Such weakness is tantamount to an invitation for the Russian president, emboldened by high popularity fueled by his jingoistic and lying propaganda, to keep Crimea and to take by force southeastern Ukraine, which he claims is historically Russian land as well.

No, we are not calling for a NATO invasion or Western troops. We are calling for the West and Ukraine to stop pretending the situation is anything other than the reality: war. Western military aid should be forthcoming to help Ukraine defend itself.

Putin needs to be stopped by the Western and civilized world through isolating and crushing diplomatic and economic sanctions. His massive paranoia and insecurities, along with the immorality of his KGB mentality, mean that he will continue to be a destructive force as long as the dictator remains in power. The longer he stays, the longer he will drive up military spending that could go to better uses, were it not for the threat that Putin’s military might poses. At a minimum, the West needs to vastly ramp up the defense capabilities of Poland and the Baltic states, the most threatened of NATO allies.

Putin’s main aim is to undermine the West, instigate global instability and bully his neighbors into submission to keep alive his oil-and-gas fueled kleptocracy. He had the temerity to threaten the United States with nuclear weapons, via his minister of propaganda, Dmitry Kiselov.

All who do business with the Putin regime should be ashamed enough to cut their ties, from Western countries who continue to buy gas from him or sell weapons to fuel his military ambitions. Companies should disinvest from Russia as a show to the civilized world that prosperity and morality are not only compatible, but inextricably linked as ways of doing business. The sanctions erected so far are meager and ineffective.

Some reports show that Putin has amassed up to 100,000 soldiers on Ukraine’s borders, surrounding a beleaguered nation from all sides.

And yet, despite the obvious threat, Ukraine’s political leaders still have not officially recognized a state of war even as they, nonetheless, try to rouse the nation around self-defense. In fact, many people are going about their business as if a military invasion of the mainland might not be imminent and nearly 5 percent of their nation has not been lopped off.

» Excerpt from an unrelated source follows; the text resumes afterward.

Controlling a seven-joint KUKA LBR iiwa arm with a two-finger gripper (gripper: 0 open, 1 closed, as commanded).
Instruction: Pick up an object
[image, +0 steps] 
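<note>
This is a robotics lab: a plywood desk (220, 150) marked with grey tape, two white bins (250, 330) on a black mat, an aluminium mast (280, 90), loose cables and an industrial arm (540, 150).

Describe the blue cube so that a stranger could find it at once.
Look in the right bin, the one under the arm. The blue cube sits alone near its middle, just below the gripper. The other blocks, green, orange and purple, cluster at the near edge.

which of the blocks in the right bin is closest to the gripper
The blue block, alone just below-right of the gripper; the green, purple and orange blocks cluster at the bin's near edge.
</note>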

It was Russia that declared war on Ukraine, not the other way around. Yet Ukraine’s industries and factories still, shockingly, supply military equipment to Russia. This is trading with the enemy. The borders remain open between the two nations, although Ukraine’s security services have stopped more than 8,000 people suspected of trying to violently destabilize the country. The border should be closed to Russia until the military threat has passed. The two nations have a complicated and intertwining history, for sure, economically, culturally, historically, linguistically and in many other ways.

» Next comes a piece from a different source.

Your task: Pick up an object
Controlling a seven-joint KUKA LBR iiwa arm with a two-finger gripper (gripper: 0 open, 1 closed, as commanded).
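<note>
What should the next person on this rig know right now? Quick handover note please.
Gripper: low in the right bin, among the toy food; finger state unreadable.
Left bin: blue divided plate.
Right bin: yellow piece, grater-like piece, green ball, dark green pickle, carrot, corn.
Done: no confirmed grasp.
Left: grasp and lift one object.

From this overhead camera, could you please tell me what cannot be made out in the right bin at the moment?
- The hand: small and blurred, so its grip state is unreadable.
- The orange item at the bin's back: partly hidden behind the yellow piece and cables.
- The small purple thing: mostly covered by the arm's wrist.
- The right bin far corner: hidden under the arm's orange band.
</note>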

However, the time has come for mainland Ukraine to break West – and adopt its own institutions that protect democracy, human rights, economic freedom and justice. Most Ukrainians want no part of Putin’s goal of resurrecting the Soviet Union.

If it comes to a military battle, Ukraine will lose. But Russia will not win. The nation is largely united against Putin and will prevail through non-violent resistance and other forms of sabotage to undermine Kremlin rule in mainland Ukraine. As for Crimea, plenty of people are unhappy with the turn of events, but suffer in silence or are preparing to leave.

The West must help by staging a new cold war against Putin, who is much weaker than he looks, and embark on Iran-style sanctions. Ukraine, however, must do more to defend itself. Nobody from the West is going to come to the rescue of a nation that seems in denial of the threat of forcible dismemberment and that is pretending that war has not been declared against it.

If Crimea is lost, then the political leaders of Ukraine need to save the rest of the nation. This will mean a complete overhaul of all institutions and many of the people who run them, from civilian to military. It will also require its Western friends to continue extending helping hands, not as a form of charity, but as required help for breaking free from Putinism, autocracy and neo-Soviet thinking – none of which are healthy for any nation or people, as Russians will eventually learn.

Let the new West-East border run from Chernihiv to Donetsk oblasts in the east. It will represent progress, albeit progress that came at a high price.